=== Task directions ===
Leaving out the pictures, return word for word the stretch of entries below from the line holding "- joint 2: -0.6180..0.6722" through the line holding "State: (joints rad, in".

=== Record excerpts ===
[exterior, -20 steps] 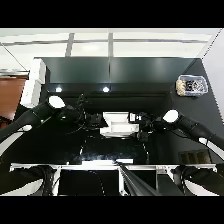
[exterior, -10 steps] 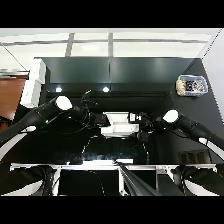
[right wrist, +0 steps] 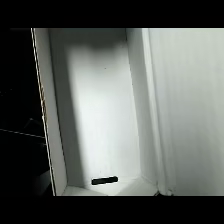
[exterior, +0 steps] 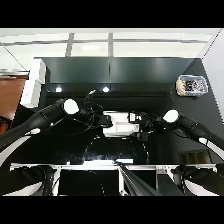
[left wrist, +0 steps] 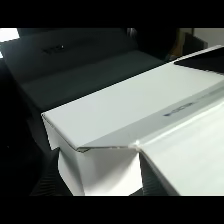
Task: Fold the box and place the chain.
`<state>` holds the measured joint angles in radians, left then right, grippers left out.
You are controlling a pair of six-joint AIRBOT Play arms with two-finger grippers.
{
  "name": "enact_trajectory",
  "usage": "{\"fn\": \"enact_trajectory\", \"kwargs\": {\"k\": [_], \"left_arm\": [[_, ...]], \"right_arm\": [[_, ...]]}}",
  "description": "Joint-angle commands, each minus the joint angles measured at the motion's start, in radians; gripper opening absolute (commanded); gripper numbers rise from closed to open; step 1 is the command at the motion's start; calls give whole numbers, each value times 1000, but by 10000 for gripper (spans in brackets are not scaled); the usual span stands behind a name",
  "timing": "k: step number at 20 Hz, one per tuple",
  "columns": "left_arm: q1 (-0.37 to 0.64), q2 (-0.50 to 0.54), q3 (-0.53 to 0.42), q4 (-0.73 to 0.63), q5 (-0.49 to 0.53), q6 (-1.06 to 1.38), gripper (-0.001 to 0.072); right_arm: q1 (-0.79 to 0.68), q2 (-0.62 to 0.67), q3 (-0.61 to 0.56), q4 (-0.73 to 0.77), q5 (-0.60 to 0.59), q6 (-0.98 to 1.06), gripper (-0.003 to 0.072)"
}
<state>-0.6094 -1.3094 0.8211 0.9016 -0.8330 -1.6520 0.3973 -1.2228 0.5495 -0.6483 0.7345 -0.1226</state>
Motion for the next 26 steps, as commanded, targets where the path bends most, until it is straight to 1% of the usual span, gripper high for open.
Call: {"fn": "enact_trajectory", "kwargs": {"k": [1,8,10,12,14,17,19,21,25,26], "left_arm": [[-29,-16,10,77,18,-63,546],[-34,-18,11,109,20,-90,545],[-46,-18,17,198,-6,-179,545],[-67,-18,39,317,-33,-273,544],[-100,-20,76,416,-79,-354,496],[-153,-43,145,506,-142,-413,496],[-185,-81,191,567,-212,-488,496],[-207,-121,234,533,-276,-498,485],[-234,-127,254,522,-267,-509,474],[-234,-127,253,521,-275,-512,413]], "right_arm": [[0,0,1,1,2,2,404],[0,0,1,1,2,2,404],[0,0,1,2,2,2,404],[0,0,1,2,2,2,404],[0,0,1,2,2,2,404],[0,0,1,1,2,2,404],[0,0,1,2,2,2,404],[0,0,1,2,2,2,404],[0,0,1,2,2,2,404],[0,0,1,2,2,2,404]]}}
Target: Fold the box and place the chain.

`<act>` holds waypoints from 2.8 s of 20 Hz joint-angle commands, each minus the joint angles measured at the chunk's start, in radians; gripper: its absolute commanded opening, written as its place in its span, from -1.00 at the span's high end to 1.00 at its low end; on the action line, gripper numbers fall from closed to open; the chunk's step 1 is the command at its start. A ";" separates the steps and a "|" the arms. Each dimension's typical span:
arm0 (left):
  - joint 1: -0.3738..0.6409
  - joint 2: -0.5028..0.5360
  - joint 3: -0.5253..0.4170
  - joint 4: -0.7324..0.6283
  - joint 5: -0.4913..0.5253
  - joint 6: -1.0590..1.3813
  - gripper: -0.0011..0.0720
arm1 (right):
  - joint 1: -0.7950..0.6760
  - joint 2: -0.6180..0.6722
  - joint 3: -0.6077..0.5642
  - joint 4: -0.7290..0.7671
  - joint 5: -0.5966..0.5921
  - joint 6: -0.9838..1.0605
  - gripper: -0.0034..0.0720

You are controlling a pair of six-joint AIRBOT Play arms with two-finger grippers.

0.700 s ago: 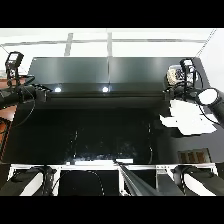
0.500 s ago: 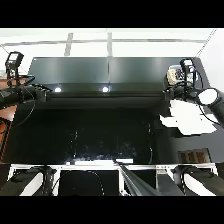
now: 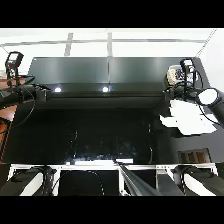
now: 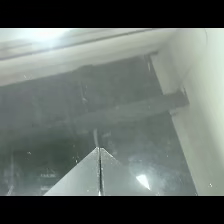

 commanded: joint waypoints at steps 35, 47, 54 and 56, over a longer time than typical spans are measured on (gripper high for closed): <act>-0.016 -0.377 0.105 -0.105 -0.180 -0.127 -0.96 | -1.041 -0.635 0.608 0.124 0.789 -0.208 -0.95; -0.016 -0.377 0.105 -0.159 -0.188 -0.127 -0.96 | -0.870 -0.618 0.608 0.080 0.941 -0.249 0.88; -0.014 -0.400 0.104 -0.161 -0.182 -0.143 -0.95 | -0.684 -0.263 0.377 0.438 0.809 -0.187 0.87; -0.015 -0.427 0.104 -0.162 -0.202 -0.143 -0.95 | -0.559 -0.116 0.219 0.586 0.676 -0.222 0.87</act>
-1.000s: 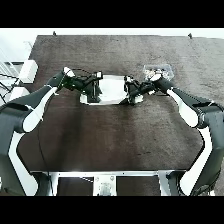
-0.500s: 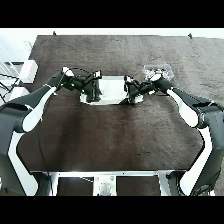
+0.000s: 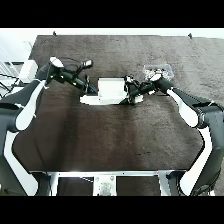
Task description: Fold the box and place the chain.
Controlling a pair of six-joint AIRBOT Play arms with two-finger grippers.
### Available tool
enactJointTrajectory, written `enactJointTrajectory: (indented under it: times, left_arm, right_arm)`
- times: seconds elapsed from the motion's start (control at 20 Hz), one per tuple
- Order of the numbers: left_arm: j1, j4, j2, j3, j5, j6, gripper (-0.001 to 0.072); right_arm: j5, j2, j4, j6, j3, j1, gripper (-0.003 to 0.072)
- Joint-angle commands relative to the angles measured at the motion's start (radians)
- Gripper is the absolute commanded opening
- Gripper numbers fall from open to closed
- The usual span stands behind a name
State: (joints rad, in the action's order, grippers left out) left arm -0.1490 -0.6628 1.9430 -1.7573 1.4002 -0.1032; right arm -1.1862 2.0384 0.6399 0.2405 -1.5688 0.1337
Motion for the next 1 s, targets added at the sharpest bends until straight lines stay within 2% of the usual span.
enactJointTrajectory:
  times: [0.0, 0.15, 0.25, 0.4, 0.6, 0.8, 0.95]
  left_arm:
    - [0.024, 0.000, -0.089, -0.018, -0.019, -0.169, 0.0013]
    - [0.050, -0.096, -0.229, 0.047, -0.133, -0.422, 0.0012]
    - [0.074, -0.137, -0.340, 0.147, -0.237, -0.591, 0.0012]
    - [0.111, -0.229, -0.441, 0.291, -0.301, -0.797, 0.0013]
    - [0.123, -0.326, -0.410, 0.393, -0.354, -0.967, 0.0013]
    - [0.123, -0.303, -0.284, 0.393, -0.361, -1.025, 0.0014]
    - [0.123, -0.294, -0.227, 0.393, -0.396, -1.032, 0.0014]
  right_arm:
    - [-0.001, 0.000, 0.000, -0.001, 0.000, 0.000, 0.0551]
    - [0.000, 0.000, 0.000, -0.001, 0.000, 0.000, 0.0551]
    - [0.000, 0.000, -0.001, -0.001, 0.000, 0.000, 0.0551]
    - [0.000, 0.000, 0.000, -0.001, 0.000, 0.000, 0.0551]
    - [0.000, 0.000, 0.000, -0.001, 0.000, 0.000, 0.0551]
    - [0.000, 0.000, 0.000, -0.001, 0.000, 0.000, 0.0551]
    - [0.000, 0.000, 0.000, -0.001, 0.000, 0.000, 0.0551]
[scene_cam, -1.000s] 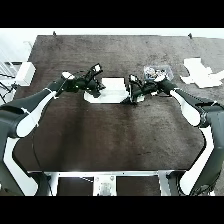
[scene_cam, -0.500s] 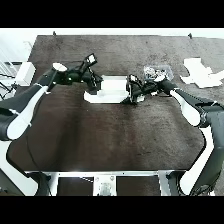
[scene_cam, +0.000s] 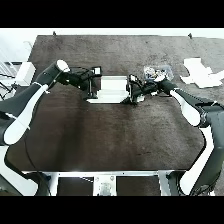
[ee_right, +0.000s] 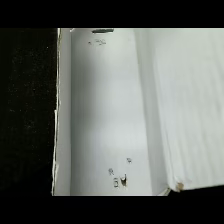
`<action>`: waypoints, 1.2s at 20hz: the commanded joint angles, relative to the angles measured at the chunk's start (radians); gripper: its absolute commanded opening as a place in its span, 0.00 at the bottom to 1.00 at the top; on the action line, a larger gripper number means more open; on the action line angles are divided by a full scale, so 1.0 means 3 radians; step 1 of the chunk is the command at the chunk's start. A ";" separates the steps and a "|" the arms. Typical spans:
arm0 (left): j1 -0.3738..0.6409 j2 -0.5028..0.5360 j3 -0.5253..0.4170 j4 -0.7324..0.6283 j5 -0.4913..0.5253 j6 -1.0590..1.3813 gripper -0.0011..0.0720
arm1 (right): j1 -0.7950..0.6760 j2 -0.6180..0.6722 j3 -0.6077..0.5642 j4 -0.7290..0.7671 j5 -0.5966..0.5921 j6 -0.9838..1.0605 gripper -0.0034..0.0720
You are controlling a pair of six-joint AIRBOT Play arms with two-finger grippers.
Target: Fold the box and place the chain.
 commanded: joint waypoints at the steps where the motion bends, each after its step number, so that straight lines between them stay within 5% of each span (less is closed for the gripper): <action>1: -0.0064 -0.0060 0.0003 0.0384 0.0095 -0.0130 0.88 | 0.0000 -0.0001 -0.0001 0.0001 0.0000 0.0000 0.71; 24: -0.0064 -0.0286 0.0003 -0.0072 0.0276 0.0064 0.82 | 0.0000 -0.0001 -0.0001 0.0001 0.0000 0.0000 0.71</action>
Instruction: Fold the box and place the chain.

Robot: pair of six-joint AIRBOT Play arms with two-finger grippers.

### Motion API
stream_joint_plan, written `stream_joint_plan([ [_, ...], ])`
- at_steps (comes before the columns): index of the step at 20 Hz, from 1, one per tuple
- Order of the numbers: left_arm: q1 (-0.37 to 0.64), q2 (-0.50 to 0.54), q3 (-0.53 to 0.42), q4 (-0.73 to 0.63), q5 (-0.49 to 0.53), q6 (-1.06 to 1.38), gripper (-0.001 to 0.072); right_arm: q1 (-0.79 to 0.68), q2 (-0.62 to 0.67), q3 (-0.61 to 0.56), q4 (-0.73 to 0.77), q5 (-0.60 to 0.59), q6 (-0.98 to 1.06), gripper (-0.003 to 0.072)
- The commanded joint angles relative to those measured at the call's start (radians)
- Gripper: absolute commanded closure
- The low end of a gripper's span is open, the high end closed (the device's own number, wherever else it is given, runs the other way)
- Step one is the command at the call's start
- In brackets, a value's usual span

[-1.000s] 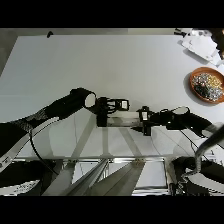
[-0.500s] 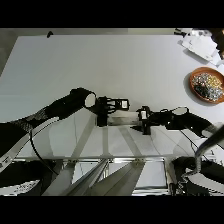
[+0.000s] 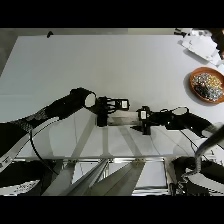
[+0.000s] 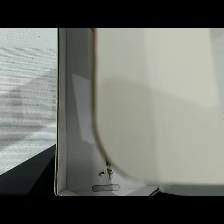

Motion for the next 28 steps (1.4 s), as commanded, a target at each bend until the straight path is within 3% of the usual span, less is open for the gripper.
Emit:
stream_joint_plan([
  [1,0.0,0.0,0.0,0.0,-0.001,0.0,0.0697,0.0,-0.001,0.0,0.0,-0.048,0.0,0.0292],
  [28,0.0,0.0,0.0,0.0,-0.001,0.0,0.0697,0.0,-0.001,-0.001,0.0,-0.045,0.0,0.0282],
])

=== Answer for this exercise ===
  - joint 2: -0.6180..0.6722
  - joint 3: -0.6077..0.5642
  - joint 4: -0.7290..0.7671
  - joint 5: -0.5966..0.5921
  - joint 6: -0.9838..1.0605
  - gripper: -0.0034..0.0720

You are controlling a pair of six-joint AIRBOT Play arms with two-finger grippers.

0.700 s ago: 
0.500 s ago: 
now: 
now: 

 commanded: joint waypoints at steps 35, 47, 54 and 56, over a longer time than typical spans are measured on (gripper high for closed): <act>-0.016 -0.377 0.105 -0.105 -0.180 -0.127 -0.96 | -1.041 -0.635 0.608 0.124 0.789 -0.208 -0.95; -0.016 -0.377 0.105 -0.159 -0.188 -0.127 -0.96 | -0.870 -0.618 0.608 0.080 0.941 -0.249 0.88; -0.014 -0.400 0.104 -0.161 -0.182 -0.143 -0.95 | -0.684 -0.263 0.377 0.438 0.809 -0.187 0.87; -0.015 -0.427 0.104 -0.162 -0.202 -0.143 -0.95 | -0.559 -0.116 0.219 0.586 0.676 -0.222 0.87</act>
-1.000s: 
-0.500s: 
+0.000s: 
Task description: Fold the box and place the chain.
Controlling a pair of six-joint AIRBOT Play arms with two-finger grippers.
### Available tool
enactJointTrajectory, written `enactJointTrajectory: (indented under it: times, left_arm, right_arm)`
- times: seconds elapsed from the motion's start (control at 20 Hz), one per tuple
- Order of the numbers: left_arm: j1, j4, j2, j3, j5, j6, gripper (-0.001 to 0.072); right_arm: j5, j2, j4, j6, j3, j1, gripper (-0.003 to 0.072)
- Joint-angle commands relative to the angles measured at the motion's start (radians)
- Gripper is the absolute commanded opening
- Gripper numbers fall from open to closed
- The usual span stands behind a name
State: (joints rad, in the action's order, grippers left out) left arm -0.1490 -0.6628 1.9430 -1.7573 1.4002 -0.1032; right arm -1.1862 2.0384 0.6399 0.2405 -1.5688 0.1337

Nothing else is required to finish the exercise.